## Aim of the exercise
Would you transcribe the records below from the line with "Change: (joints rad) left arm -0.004" to the line with "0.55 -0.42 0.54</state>", ends included, exactly and with nothing more, leaving the pictures out?

(Extracted data entries)

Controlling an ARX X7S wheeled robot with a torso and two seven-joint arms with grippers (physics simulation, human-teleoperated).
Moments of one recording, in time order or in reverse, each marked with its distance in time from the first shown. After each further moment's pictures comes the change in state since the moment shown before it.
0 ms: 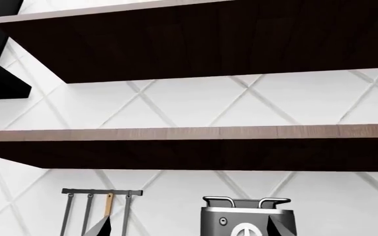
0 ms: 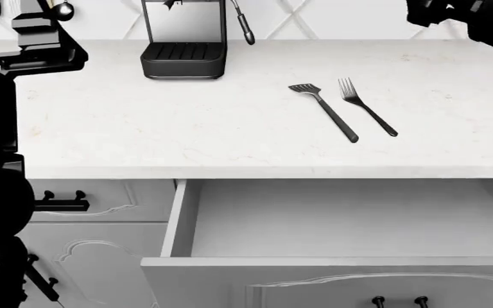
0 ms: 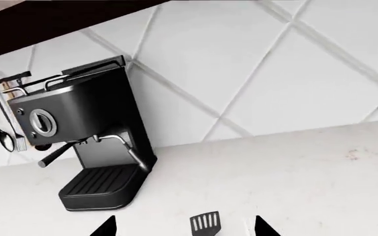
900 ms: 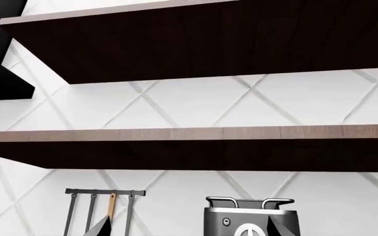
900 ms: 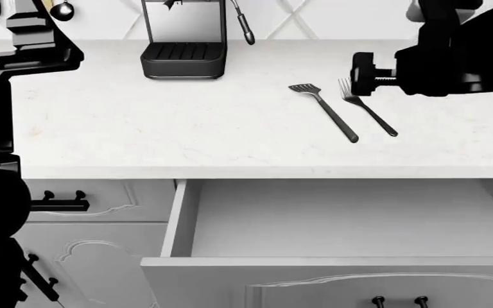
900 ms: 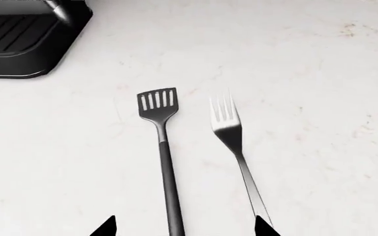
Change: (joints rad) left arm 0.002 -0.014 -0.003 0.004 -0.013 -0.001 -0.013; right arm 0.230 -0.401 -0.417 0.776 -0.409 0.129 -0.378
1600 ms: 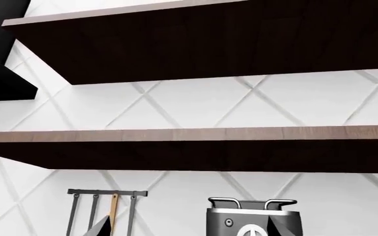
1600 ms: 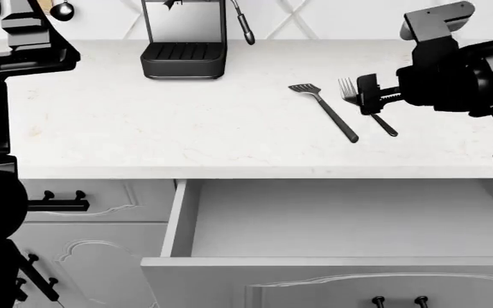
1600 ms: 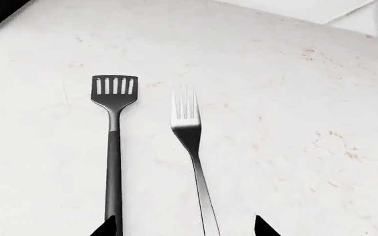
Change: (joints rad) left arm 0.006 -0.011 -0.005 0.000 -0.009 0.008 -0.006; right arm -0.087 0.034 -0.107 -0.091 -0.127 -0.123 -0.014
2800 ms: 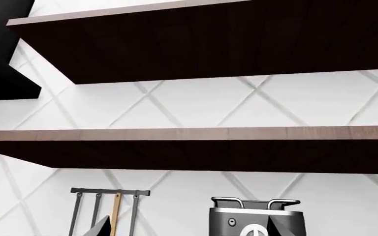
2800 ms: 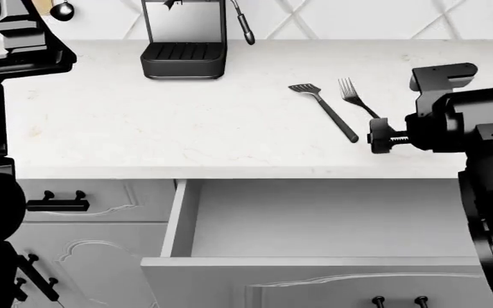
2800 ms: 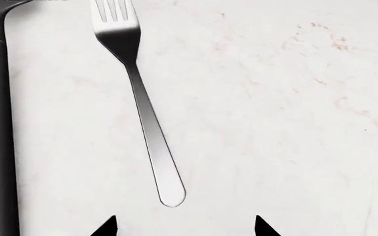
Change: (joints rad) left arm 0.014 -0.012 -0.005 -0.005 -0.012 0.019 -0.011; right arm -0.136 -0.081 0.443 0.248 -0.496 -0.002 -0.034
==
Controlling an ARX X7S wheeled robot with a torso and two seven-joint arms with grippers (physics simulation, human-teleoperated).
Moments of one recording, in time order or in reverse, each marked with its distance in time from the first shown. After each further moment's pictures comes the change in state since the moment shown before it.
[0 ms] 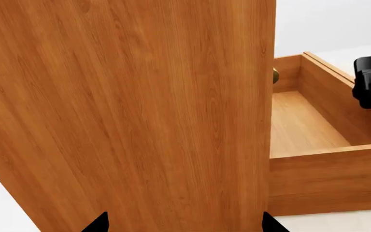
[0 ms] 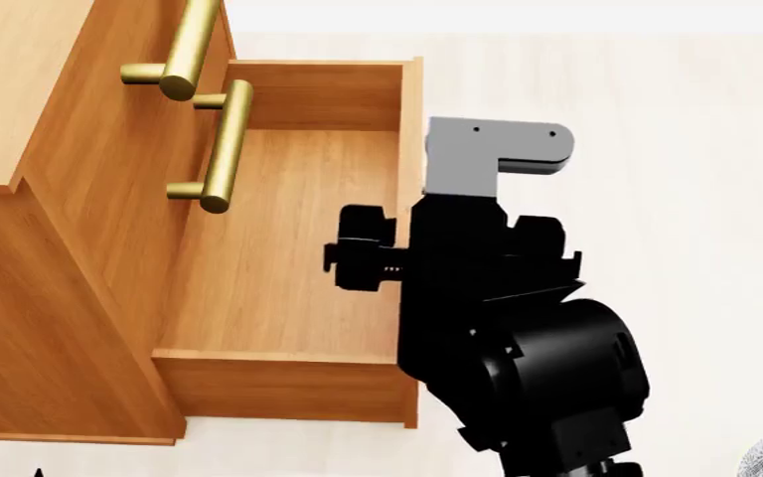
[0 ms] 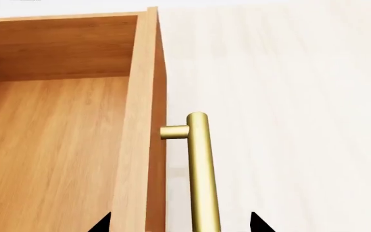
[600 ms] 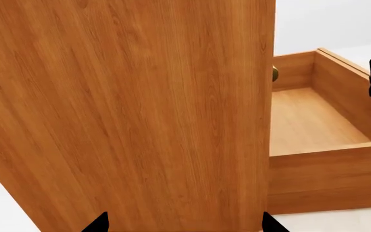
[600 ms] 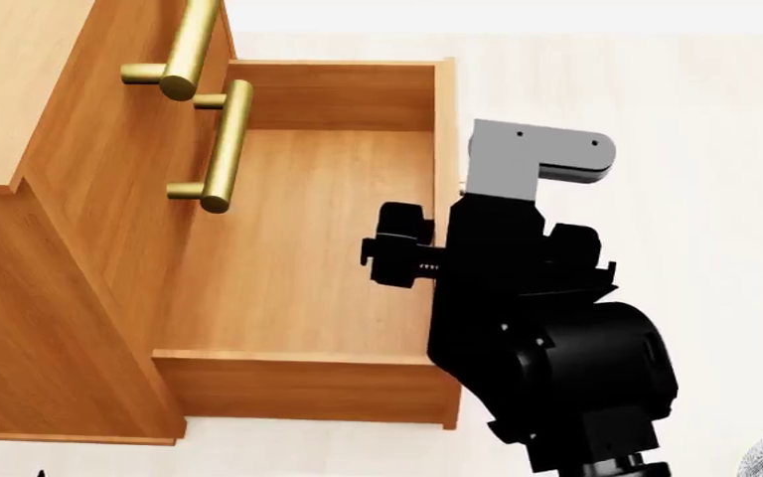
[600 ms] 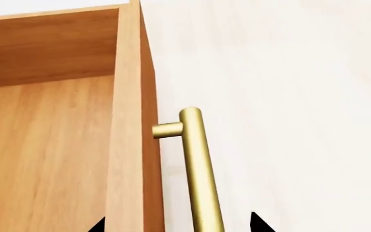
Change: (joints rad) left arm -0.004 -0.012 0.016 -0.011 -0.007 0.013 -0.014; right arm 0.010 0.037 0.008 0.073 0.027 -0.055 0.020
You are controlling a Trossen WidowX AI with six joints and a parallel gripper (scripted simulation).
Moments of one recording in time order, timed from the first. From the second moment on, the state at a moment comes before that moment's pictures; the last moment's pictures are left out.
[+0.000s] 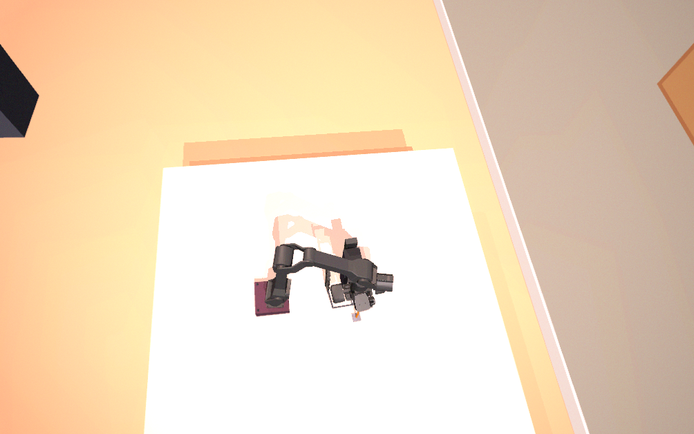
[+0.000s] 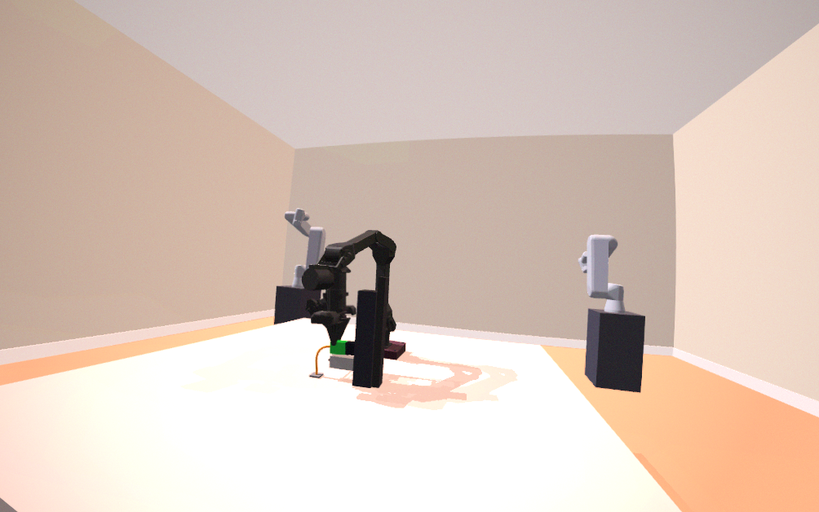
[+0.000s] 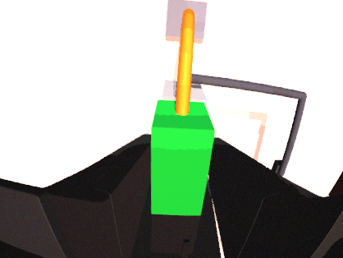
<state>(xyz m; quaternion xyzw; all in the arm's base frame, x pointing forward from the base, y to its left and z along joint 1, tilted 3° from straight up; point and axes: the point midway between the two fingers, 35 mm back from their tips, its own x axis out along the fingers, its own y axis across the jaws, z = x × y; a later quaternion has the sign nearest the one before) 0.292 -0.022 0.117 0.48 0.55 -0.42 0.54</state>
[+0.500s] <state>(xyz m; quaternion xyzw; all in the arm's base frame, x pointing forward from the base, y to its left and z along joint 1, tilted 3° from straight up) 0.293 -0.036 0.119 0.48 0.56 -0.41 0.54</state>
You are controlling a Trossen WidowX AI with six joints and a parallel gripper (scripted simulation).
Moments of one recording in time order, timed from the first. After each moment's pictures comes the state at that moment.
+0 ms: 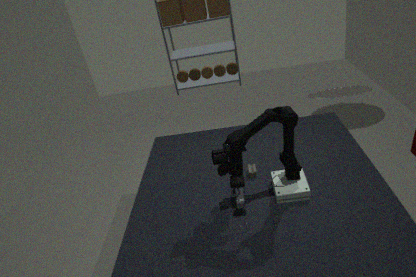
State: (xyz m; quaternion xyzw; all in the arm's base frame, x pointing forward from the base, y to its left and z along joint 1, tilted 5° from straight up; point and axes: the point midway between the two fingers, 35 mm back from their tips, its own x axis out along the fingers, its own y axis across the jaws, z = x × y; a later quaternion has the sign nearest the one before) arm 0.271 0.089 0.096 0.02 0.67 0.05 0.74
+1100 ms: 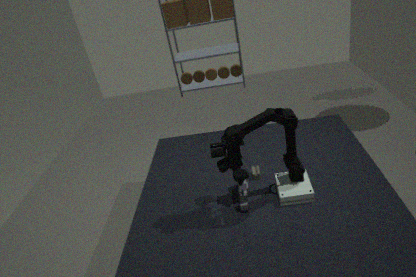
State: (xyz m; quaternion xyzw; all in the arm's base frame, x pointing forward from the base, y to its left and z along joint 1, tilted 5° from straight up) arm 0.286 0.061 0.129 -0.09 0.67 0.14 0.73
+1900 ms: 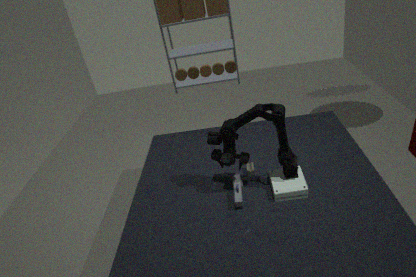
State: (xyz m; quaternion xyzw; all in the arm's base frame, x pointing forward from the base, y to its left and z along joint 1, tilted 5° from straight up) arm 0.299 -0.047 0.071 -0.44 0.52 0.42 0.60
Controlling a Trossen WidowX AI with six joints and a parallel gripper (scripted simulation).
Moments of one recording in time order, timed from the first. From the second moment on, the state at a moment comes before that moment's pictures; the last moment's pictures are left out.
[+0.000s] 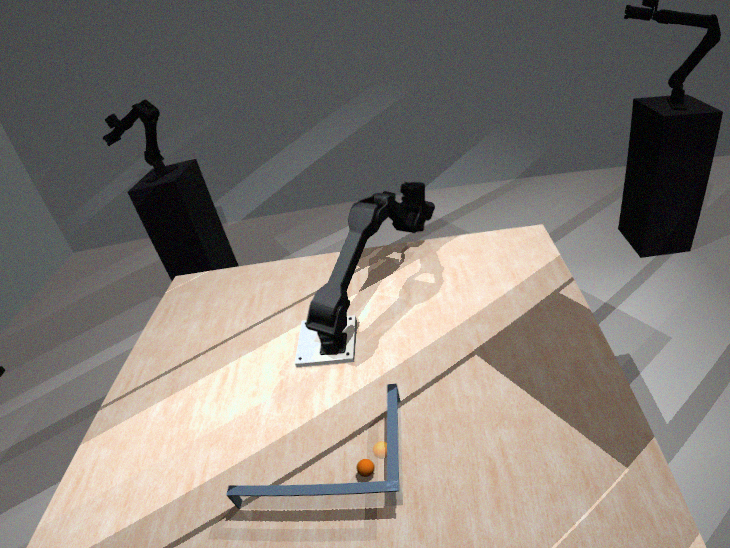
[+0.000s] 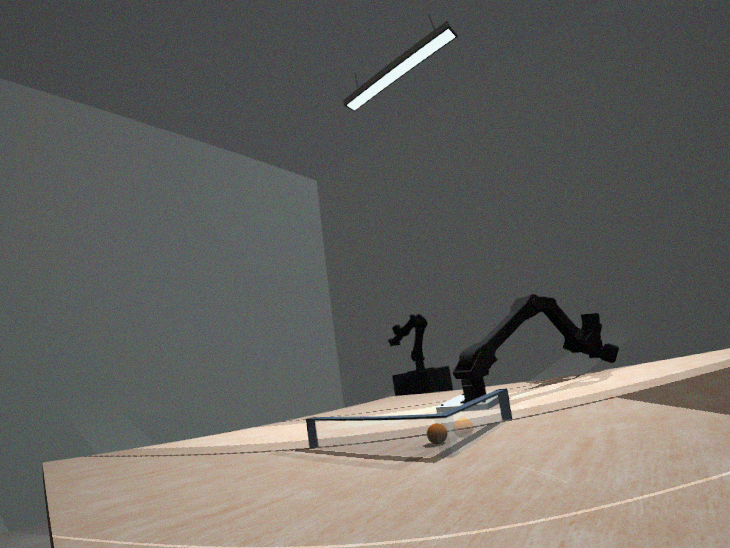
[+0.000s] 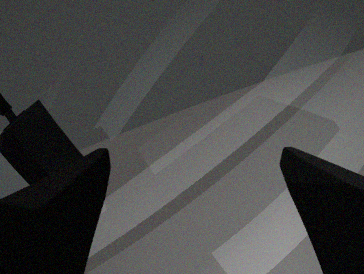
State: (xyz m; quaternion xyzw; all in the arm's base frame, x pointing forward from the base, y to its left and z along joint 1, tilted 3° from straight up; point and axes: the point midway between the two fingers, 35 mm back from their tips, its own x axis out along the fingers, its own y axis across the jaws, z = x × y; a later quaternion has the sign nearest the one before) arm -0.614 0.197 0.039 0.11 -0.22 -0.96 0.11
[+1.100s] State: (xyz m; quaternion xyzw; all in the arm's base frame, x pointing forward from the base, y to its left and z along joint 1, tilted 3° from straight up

## Result of this task
Change: (joints rad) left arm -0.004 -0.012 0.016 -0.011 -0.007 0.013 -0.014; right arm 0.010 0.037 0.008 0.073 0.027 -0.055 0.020
You are controlling a Trossen WidowX AI with six joints and a parallel gripper (scripted simulation).
Moments of one recording in time order, timed from the first. From the second moment on, the state at a moment comes before that moment's pictures; the last moment's pictures are left out.
[+0.000s] 
[+0.000s] 
[+0.000s] 
<state>(xyz m; quaternion xyzw; all in the arm's base frame, x pointing forward from the base, y to its left and z along joint 1, tilted 3° from straight up; point and axes: the point midway between the two fingers, 35 mm back from their tips, its own x axis out along the fingers, its own y axis across the jaws, z = x × y; a later quaternion has the sign nearest the one before) 0.292 -0.022 0.117 0.48 0.55 -0.42 0.54</state>

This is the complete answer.